Les Leyne mugshot genericIt’s the gap-toothed nature of the retail landscape on Government Street that seems to have prompted most of the recent concern about its vitality.

There are 13 vacant street-level spaces in the eight blocks between Humboldt and Fisgard streets. But even if they were filled, as most likely will be by the time peak tourism season begins again, there are worries the showplace promenade has lost its lustre.

Here are some observations from a few hours wandering up and down the street, on a sunny January day this week.

• January is the very bottom of the seasonal cycle, so winter store closures are completely routine. But the number this winter seems higher than usual.

On one key block between Bastion Square and Broughton Street, you walk past a pub, a closed clothing store, a vacant former food outlet, a vacant former gift shop, a jewelry store and a souvenir shop. (There’s another vacant storefront on the other side of the street, as well.)

• There are more than 50 retail shops open along the eight blocks. Most people picture souvenir-gift shops as the dominant theme. There are more than a dozen in that broad category, many aimed squarely at people who want to buy anything with the word “Victoria” on it. There are almost as many clothing stores in the same stretch, a mixed bag of mostly small boutiques, with only a few big-name draws.

• The two big landmark buildings that anchor either end of that eight-block stretch are both dead and have been for years.

A redevelopment plan for the closed Victoria Plaza Hotel got underway, but business problems stalled it out. It looks like an abandoned hulk now that kills most of that block.
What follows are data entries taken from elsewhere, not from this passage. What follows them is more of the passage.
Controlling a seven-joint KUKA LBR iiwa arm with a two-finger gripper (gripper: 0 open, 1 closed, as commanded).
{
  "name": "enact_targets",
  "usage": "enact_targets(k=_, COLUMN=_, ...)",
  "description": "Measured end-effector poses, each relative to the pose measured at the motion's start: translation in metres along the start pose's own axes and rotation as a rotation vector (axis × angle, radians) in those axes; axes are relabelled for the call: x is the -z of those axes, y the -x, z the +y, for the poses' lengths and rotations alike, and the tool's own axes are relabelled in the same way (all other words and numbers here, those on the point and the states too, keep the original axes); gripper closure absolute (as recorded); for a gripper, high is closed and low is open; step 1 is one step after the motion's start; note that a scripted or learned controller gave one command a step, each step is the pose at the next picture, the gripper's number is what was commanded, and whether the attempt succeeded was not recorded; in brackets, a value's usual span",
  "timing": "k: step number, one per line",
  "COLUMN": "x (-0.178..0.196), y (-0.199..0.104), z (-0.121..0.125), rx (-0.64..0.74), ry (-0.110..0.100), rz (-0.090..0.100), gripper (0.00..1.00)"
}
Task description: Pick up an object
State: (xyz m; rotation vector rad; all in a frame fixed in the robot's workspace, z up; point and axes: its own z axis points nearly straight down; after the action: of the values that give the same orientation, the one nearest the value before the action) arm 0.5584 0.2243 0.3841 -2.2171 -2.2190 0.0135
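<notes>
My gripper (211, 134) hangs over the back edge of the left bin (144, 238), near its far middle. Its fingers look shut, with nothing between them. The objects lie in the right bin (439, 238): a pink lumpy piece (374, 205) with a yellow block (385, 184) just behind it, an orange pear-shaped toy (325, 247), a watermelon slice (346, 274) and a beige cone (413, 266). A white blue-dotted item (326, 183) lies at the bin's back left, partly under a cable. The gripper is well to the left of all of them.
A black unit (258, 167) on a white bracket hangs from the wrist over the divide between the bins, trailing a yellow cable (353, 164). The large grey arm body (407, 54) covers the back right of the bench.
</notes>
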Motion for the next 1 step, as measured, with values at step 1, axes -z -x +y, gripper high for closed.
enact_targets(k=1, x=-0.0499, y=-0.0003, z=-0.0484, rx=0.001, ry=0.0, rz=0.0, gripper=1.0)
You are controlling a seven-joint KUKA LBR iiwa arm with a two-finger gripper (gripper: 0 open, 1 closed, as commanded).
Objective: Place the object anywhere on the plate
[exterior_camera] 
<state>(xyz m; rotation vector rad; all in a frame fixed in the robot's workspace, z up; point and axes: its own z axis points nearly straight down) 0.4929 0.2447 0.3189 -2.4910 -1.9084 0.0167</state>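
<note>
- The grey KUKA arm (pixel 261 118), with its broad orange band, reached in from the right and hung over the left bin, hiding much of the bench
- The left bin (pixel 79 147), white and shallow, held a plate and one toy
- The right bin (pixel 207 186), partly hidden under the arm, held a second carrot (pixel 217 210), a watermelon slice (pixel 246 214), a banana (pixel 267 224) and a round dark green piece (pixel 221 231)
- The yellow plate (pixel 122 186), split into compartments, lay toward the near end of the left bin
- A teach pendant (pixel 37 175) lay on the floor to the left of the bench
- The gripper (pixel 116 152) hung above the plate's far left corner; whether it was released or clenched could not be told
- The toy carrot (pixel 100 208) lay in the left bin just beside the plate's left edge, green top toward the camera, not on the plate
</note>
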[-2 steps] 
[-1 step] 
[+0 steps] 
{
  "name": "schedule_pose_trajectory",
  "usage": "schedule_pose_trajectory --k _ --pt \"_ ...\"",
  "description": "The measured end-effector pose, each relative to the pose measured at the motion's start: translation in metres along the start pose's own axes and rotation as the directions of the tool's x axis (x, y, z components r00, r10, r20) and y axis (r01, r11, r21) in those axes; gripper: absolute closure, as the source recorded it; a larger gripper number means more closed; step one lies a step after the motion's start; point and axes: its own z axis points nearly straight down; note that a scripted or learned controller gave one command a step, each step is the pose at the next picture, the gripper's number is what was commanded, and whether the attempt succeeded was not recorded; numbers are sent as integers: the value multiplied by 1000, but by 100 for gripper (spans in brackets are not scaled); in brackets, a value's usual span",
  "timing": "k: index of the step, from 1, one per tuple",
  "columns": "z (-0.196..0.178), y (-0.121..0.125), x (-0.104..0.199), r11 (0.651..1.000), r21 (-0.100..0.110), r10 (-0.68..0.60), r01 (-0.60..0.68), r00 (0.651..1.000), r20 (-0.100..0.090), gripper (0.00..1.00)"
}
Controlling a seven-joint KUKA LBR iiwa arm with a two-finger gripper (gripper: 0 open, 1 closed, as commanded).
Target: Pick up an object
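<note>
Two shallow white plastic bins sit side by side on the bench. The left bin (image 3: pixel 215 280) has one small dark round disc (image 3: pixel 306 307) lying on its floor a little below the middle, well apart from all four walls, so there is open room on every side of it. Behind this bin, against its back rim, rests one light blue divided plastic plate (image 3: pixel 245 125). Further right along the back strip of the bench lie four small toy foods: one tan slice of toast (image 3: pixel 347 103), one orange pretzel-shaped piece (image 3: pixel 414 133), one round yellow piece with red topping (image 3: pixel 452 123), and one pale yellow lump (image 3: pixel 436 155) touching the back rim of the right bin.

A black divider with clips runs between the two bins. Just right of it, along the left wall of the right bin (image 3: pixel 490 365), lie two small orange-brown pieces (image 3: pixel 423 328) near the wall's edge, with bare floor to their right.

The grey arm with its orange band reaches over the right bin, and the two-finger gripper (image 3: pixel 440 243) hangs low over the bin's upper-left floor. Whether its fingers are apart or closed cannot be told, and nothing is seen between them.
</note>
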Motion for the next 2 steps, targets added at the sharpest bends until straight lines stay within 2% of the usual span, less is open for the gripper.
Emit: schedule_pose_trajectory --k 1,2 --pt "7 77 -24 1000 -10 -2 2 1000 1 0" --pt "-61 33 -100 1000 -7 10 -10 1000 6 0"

Much better news at the vacant Customs House on the south end. Builder Stan Sipos has plans that could completely re-energize that side of the block, with a retail-office-residential design that would make it a featured address.

During an impromptu tour, he said the street has been on a gradual slow decline, partly due to the buildup of attractive alternative properties outside of the core.

But it might have bottomed out, he said. Bouncing back depends on attracting quality retail and making room for more people.

• The single most striking thing on this day was the panhandler situation — exactly one spotted during several trips up and down the street. People gnash their teeth about the “gauntlet” of panhandlers that visitors have to run during peak season. It’s the most sensitive topic when the street’s general health comes up. The vast majority of interested parties are circumspect about the issue, because of the complicated root causes. But privately, there is perennial frustration about the impact of panhandlers.

One off-day during the low season isn’t a finding of any sort. All that can be said is that it’s a much more pleasant stroll without them, than with them. But whether poverty-fighting efforts have cut the numbers can’t be judged until the summer.

• Pubs and restaurants seem to be a bigger pull than shops. The city’s entertainment district expanded over to Government in recent years and it’s the best thing that’s happened there. They bring their own troubles late at night, but if it’s liveliness the city is after, the more eateries with patios the better.

• Traffic was light, but the sun brought a few hundred people out over the noon hour, just enough to make the streetscape interesting. Vehicles fill the relatively narrow street with noise and are an irritant. Barring vehicles on all or part of it comes up regularly, and the idea surfaced again in these pages this week. It would be a very complicated move that would affect all of downtown, but it’s worth a try.

• A street-specific tax break would probably cost more in arguments than it would be worth in benefits. Victoria Mayor Lisa Helps raised it simply as an idea this week.

But it’s questionable whether it would filter down to the retailers, or do anything for the street itself. And it would open a door that property owners in the entire downtown core would try to walk through.